许衿严的瞳孔骤然一缩,耳边轰隆一声,紧接着什么也听不清了。
“你说这人怎么能这么恶心?简直是禽兽不如,死不足惜。”王艳还拉着二人滔滔不绝地骂个没完。
周医生注意到眼前人的面色苍白,赶紧出声叫他:“小许?你怎么了,不舒服吗?”
许衿严猛地回过神来,“没事,应该昨晚没睡好。”
心中隐约有了一个猜想。
午休时间,许衿严把汪铎约到了医院楼下的咖啡馆。
“许医生怎么今天突然想到找我出来?”汪铎进门叫来服务生点了杯拿铁,坐在椅子上就开始回头张望,有些怀疑地问:“就咱俩?”

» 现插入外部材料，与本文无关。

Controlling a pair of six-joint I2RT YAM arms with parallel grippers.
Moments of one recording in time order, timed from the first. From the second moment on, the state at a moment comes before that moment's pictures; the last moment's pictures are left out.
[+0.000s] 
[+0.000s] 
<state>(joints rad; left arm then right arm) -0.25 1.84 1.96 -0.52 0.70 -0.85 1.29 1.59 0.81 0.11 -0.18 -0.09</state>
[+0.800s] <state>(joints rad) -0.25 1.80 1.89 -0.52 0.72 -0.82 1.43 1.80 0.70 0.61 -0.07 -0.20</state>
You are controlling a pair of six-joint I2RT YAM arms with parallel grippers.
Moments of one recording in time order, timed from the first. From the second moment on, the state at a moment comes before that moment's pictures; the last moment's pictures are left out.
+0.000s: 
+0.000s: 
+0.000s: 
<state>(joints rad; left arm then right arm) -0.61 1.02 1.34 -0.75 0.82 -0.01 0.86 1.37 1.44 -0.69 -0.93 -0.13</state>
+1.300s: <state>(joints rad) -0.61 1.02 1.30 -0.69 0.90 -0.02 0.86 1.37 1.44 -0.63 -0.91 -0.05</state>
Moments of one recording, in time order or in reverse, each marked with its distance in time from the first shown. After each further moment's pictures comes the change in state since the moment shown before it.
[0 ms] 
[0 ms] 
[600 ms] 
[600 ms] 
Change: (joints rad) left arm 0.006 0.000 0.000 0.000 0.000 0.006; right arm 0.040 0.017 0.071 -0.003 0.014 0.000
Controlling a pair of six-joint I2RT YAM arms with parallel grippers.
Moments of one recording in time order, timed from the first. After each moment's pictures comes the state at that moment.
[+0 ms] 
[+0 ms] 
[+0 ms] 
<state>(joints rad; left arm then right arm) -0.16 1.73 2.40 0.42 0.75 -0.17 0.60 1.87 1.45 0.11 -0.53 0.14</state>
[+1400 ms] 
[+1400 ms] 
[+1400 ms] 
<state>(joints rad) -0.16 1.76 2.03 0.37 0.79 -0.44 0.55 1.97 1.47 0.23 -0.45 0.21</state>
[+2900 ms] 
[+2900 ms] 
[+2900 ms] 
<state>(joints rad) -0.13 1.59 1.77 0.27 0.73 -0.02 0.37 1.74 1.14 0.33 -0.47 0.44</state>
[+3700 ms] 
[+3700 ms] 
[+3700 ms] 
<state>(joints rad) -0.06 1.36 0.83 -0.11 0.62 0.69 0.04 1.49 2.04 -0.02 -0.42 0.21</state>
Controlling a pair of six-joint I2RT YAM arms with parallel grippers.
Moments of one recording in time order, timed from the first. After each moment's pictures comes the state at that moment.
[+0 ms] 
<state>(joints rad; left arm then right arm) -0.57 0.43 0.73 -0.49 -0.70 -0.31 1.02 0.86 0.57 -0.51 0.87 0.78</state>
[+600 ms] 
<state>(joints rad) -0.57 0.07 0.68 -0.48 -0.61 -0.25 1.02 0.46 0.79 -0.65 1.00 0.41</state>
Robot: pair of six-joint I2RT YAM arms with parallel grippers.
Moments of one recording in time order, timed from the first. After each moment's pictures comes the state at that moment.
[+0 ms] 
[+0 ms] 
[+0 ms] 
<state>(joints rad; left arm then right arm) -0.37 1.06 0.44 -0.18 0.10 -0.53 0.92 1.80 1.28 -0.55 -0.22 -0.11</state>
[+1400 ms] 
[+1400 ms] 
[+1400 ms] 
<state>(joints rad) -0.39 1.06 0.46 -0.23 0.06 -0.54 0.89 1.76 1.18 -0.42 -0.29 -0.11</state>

许衿严点了点头,直奔主题,“赵泰那事儿……是他做的吗?”
汪铎抿了口面前的咖啡,反问他:“许医生难道不是心里已经有答案了?”
“他为什么要……”许衿严欲言又止。
“关于这个……”汪铎苦笑一下,摊了摊手,“我也觉得很奇怪啊,明明对于他来说,直接杀了那孙子是最省事儿的。可他为什么还要花这么长时间费尽心思找证据、请律师,一步一步通过法律程序把赵泰送上审判庭呢?”
“……”许衿严沉默了。
“许医生觉得是为什么?”汪铎顿了顿,突然抬眸看向许衿严,挑了下眉,“总不可能是我兄弟这人单纯对公平正义抱有朴素的向往和追求吧?”
许衿严短暂一怔,很快就知晓了这话里的含义。
“这年头,法盲都能对刑法法条倒背如流了,可见爱情的力量有多伟大。”汪铎打扫干净杯子里的最后一口拿铁,起身道别:“先走了,许医生,谢谢你的咖啡。”
“好……”许衿严机械般点了点头。
他吸了下鼻子,莫名走了神。
记忆在一瞬间被拉扯出来,回到了十五年前那个夏天。
“你父亲这件事儿很难办。”赵泰故作为难地摇摇头,轻轻锁上办公室的门。
他转身捏了捏许衿严的肩膀,露出一脸淫笑:“小许,如果你同意跟赵叔睡一晚上,赵叔帮你想办法,该给的赔偿我都愿意出。”
“不可能。”许衿严下意识地推开他的手,后退了两步。
赵泰步步紧逼,向前将许衿严抵在了大办公桌前,死死摁住他的双手,恶意地顶了一下他的后臀,威胁道:“你不要不知好歹,否则无论是丧葬费还是抚恤金,我都能让你们家一分钱都拿不到。”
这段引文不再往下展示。